What lines of the data hold the string "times"? Copy them all.

[Saved data entries]
________
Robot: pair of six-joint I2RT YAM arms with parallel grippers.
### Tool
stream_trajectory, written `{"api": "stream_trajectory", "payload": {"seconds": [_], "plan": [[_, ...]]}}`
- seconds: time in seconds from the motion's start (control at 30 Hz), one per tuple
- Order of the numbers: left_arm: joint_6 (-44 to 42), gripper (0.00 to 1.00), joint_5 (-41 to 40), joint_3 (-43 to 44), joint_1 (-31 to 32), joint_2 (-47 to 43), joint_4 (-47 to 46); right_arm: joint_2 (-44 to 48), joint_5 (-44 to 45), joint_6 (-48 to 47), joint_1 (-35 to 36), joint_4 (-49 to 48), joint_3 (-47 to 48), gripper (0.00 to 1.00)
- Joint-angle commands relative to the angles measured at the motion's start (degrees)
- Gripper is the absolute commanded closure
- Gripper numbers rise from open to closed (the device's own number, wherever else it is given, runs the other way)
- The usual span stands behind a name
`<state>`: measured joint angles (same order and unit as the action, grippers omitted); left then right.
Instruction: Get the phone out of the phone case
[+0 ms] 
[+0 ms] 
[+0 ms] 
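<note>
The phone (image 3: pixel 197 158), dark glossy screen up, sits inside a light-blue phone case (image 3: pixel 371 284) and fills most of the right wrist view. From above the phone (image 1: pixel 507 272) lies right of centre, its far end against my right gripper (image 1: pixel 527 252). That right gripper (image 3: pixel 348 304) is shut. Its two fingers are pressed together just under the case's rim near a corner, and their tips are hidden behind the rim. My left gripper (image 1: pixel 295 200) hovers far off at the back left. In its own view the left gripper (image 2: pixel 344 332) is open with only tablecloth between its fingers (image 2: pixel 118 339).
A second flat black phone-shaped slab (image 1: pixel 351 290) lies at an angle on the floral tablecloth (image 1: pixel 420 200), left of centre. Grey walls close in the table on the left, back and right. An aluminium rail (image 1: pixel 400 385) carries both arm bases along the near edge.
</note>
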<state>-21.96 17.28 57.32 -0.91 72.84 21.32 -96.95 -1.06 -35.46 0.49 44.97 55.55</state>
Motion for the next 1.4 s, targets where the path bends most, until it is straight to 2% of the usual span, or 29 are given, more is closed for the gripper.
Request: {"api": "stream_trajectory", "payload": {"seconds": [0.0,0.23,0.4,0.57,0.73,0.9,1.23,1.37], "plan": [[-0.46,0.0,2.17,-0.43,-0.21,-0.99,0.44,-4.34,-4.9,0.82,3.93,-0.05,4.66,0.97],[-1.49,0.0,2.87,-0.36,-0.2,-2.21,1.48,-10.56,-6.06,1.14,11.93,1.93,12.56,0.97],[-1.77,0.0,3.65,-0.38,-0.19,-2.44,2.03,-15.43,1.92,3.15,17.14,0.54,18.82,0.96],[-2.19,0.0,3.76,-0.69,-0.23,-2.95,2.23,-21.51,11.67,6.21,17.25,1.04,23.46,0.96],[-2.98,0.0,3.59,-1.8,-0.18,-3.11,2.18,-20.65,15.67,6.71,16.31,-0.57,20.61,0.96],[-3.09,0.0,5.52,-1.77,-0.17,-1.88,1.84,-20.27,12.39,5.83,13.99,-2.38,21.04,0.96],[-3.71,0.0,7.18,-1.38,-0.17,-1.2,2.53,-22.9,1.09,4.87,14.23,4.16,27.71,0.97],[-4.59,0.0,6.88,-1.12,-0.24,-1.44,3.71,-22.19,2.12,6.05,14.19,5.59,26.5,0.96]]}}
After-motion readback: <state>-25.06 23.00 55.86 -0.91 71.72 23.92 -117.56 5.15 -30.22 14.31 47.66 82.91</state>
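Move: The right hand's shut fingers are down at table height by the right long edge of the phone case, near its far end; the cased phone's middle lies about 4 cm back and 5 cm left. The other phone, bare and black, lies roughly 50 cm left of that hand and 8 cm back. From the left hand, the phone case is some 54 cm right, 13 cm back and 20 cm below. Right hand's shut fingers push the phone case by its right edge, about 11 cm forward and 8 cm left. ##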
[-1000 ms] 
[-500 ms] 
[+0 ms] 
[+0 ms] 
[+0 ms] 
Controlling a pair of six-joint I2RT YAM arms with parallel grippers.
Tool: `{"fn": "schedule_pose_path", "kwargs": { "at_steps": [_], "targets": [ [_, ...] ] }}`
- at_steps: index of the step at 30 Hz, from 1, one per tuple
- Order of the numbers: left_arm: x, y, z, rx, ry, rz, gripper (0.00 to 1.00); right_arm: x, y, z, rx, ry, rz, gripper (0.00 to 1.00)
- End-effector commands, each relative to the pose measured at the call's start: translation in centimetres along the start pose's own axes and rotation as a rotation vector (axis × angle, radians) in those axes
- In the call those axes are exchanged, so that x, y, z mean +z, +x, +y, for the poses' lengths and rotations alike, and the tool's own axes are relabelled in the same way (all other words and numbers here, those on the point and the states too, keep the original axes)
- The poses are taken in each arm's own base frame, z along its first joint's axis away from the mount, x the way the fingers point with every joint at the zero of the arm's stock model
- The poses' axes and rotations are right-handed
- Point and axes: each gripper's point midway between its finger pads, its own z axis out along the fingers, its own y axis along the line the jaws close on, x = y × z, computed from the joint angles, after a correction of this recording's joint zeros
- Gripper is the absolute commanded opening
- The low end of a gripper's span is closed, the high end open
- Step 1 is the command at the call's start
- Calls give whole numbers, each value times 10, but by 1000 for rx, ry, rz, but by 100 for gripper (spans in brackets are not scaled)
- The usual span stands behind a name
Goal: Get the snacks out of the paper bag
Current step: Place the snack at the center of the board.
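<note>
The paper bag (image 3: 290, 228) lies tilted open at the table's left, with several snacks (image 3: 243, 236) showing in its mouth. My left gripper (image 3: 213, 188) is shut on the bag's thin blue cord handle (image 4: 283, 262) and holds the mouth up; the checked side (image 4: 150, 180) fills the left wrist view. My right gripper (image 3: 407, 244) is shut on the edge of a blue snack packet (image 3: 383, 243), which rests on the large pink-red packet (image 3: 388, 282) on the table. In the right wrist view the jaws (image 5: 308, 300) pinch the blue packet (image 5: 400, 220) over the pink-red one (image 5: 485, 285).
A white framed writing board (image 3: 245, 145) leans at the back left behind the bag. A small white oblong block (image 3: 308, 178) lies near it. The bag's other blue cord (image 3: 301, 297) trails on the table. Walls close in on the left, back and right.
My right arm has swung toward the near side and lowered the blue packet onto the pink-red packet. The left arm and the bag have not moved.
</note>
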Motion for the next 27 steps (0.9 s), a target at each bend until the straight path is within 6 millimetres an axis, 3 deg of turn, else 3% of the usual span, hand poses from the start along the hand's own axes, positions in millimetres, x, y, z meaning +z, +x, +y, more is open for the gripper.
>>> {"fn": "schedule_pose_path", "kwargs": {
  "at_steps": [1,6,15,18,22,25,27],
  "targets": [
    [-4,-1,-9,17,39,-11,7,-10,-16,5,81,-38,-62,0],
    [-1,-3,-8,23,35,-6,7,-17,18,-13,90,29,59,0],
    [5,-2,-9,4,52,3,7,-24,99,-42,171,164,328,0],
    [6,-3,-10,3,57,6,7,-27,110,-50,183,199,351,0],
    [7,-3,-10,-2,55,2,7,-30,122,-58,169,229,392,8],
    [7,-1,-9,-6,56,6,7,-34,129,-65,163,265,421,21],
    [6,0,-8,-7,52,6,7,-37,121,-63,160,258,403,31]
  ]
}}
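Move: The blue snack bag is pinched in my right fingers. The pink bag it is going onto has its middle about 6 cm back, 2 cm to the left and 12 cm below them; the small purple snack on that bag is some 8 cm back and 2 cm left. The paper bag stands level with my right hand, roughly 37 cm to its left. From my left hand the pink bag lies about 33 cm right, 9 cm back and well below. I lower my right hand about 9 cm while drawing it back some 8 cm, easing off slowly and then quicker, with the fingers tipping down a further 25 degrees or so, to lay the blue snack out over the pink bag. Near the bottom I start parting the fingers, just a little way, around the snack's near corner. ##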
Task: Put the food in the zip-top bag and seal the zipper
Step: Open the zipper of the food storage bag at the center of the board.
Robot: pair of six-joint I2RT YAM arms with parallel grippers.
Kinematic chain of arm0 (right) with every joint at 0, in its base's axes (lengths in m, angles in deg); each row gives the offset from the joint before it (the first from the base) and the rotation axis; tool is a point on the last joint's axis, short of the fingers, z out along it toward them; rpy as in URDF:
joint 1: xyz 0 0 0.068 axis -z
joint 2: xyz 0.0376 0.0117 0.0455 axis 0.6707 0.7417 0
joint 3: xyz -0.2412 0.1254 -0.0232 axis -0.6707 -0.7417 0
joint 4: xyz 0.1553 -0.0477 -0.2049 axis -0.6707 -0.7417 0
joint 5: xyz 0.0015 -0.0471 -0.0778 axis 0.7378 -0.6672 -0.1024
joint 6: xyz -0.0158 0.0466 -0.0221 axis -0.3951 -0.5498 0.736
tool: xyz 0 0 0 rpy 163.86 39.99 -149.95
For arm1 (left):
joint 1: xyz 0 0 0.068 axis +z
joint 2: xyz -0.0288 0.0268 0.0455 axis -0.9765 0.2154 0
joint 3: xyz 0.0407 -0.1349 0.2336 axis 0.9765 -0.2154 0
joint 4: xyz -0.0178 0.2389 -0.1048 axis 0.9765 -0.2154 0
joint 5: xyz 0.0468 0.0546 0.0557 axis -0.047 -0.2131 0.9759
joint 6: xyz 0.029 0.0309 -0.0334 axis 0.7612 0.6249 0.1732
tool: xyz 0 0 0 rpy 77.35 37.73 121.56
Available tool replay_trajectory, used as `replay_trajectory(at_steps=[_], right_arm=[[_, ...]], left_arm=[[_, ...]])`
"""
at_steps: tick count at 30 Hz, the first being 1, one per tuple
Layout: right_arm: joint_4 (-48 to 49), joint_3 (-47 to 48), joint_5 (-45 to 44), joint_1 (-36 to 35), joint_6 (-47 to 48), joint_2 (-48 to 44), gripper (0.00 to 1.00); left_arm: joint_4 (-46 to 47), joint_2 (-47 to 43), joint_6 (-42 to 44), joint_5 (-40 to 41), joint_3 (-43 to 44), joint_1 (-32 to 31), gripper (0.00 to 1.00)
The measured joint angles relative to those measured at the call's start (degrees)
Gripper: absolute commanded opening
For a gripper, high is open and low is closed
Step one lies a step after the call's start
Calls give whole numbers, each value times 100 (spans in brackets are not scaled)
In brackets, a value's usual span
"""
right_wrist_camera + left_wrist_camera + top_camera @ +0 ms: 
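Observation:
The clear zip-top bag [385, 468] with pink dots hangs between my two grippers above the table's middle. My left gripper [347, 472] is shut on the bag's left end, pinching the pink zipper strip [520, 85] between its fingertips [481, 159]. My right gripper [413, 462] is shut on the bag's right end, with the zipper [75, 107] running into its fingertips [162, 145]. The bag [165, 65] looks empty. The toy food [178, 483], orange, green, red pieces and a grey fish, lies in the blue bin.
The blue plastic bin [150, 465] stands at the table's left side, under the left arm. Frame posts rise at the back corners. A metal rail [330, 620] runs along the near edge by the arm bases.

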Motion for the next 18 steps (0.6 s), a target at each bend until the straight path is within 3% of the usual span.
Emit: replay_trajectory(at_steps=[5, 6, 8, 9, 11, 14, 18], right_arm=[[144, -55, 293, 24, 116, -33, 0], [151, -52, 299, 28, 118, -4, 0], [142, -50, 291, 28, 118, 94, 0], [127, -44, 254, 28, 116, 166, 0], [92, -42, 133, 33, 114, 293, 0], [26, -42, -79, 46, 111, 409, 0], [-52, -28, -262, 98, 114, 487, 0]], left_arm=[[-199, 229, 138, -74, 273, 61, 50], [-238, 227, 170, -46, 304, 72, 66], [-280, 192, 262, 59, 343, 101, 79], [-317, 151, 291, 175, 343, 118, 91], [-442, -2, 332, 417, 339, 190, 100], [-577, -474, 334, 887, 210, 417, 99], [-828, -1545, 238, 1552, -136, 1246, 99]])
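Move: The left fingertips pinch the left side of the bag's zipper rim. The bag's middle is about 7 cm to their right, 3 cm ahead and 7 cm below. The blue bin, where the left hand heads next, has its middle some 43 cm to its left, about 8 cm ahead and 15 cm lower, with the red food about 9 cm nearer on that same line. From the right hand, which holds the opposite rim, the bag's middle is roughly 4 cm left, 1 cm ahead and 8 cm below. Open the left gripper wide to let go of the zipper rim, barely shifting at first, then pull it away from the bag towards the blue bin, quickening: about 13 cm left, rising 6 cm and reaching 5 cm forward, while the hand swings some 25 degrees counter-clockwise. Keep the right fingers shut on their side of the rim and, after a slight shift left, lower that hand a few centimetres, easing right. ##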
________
▶ [Finished exercise]
- Calls give whole numbers, each value times 10, but by 1000 for rx, ry, rz, but by 100 for gripper (spans in brackets are not scaled)
Calls give whole numbers, each value times 100 (spans in brackets are not scaled)

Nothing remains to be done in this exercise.